The different with dnsmasq and unbound for forwarding is dnsmasq out of the box forwards to ALL of the forwarders you have set at the same time, and uses just uses the first answer. I don't think you can tell unbound to do that.. Would have to check the unbound docs - but there is no way to set that in the gui of pfsense. This can be good for when you have bad peering isp or issues talking via some paths, etc.

Well restarting unbound never helps because it flushes your cache. But you do have a lot of timeouts you showed - so something not great with your isp either which could be problems.

For all we know your isp connections has gotten better, and has zero to do with unbound restarting.

Again when you have issues with dns - you can not just assume the problem is X, you need to troubleshoot the exact issue your seeing... Not just dns not working sometimes.. Pick something that didn't work and find out why.. Are you still seeing a lot of timeouts in your infra info?

You can also make sure you setup prefetch with unbound, this can help with problematic issues because it will look up stuff in the background before the ttl expire and it flushes out of the cache. Also setting serve 0 ttl can really help as well. Since now even if the cache expired, it would serve up the last entry when client asks for it - and then look it up in the background again.

@johnpoz

Does this mean that unbound, by default, when set to forwarding mode queries the DNS servers you set in General sequentially and that you cannot change this behavior?

bjohe

@kevindd992002 and @johnpoz
This is my understanding from the documentation. "unbound will use the system DNS servers from System > General Setup or those received from a dynamic WAN, rather than using the root servers directly"

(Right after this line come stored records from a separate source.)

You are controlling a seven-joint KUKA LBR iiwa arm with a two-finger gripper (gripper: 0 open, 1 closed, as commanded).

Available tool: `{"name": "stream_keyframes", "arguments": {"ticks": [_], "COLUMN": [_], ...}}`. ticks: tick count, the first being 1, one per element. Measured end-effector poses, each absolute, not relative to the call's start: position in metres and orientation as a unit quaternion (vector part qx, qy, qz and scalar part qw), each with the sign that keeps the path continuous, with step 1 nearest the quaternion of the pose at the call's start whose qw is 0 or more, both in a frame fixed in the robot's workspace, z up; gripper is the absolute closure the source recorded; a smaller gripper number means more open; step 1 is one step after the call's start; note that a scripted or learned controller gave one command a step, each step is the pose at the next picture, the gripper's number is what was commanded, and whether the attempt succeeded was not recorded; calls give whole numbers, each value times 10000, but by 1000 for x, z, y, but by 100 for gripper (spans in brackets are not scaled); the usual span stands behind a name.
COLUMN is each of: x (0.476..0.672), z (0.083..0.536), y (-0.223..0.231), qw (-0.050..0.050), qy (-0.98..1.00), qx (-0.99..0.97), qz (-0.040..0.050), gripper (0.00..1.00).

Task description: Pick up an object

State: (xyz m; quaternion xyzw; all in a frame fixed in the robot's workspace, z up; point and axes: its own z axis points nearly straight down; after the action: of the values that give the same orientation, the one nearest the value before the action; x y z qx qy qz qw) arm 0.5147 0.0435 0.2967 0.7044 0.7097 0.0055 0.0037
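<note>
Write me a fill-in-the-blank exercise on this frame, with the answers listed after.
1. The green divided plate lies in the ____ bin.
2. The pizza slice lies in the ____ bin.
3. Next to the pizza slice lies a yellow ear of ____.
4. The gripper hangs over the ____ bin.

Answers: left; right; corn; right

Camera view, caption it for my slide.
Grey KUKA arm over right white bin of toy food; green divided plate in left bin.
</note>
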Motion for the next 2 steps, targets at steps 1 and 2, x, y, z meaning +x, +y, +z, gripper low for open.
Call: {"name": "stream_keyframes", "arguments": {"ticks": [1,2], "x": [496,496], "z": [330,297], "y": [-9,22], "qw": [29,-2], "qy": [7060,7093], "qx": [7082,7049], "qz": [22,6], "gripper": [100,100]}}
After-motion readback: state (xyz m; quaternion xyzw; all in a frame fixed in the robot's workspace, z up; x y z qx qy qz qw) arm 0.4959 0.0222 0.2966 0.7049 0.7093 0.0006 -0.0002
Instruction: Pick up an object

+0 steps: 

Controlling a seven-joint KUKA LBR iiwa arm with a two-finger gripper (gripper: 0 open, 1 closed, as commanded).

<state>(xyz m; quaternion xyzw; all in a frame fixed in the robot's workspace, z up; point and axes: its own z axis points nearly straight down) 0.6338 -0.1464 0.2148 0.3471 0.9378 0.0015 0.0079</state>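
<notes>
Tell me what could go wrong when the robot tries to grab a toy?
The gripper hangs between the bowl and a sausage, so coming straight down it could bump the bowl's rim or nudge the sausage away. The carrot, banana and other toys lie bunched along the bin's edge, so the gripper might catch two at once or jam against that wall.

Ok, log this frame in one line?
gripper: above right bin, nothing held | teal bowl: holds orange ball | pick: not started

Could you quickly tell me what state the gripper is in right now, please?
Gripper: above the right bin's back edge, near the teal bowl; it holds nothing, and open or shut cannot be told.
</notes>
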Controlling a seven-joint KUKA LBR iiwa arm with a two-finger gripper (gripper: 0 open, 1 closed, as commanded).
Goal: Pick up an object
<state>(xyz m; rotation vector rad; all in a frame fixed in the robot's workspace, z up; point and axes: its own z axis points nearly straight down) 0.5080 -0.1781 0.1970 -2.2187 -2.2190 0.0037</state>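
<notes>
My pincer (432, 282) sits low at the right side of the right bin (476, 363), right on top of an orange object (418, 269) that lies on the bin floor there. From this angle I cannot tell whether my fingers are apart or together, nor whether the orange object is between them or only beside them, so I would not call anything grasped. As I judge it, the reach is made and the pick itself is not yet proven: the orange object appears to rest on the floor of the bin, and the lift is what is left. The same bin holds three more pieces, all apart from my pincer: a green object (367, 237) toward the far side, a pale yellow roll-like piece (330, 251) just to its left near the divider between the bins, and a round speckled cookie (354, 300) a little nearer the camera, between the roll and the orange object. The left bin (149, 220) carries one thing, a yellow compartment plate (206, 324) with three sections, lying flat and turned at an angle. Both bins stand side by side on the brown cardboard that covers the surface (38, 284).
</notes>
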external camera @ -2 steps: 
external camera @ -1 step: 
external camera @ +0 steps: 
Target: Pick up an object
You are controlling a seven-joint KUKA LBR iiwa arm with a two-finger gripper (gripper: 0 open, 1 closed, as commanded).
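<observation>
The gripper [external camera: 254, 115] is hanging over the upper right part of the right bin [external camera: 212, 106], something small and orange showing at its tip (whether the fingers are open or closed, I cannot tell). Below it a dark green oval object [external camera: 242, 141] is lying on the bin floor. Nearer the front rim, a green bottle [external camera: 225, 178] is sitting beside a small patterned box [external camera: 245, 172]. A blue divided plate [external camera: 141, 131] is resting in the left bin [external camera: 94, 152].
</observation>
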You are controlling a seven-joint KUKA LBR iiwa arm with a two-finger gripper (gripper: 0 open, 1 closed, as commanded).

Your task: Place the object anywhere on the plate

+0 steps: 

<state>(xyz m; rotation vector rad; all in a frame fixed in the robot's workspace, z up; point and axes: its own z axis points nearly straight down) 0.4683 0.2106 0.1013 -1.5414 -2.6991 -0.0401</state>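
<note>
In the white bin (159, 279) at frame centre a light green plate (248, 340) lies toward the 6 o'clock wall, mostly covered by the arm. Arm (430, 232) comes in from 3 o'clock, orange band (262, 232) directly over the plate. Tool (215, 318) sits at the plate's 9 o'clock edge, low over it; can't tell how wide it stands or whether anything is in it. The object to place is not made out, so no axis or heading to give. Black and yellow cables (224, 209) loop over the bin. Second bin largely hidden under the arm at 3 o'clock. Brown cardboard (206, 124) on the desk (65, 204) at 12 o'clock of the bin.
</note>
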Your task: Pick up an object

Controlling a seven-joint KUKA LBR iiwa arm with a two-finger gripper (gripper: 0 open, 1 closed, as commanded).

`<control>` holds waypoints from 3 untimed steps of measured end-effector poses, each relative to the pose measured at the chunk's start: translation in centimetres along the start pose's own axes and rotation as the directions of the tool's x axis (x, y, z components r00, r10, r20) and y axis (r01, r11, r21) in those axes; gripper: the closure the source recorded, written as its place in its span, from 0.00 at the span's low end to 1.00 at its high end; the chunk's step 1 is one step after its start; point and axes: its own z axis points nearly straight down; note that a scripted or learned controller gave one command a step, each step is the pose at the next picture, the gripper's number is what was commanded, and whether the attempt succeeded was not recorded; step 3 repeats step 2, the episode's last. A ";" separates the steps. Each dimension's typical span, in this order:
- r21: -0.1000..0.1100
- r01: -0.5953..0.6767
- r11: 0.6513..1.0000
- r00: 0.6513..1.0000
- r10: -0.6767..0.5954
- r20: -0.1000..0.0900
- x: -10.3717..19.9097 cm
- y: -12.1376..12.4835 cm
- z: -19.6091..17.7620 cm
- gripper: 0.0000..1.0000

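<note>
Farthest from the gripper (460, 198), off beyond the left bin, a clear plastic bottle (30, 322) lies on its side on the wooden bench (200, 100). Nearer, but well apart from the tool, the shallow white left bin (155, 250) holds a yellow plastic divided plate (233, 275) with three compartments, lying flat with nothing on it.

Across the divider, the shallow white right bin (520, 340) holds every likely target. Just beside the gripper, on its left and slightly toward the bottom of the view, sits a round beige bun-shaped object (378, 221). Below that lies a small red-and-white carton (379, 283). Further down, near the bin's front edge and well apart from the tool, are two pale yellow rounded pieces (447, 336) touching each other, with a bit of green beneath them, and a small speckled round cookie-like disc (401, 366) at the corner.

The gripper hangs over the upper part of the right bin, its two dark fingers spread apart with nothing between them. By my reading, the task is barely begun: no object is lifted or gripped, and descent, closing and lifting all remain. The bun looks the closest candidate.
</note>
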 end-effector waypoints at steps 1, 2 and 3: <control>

When I changed my DNS resolver setting to "Enable Forwarding Mode" most of my intermittent connection issues have disappeared. Sometimes I still have to wait a sec or two before the webpage loads completely, but In general the pages load immediately and there are no long periods of total non-connection.

I have not tried using the DNS Forwarder (dnsmasq). The documentation on “DNS Query Forwarding” mentions that DNSSEC need to be disabled but I have not done this. Maybe it works for me as I did check that the DNS servers I choose were supporting DNSSEC.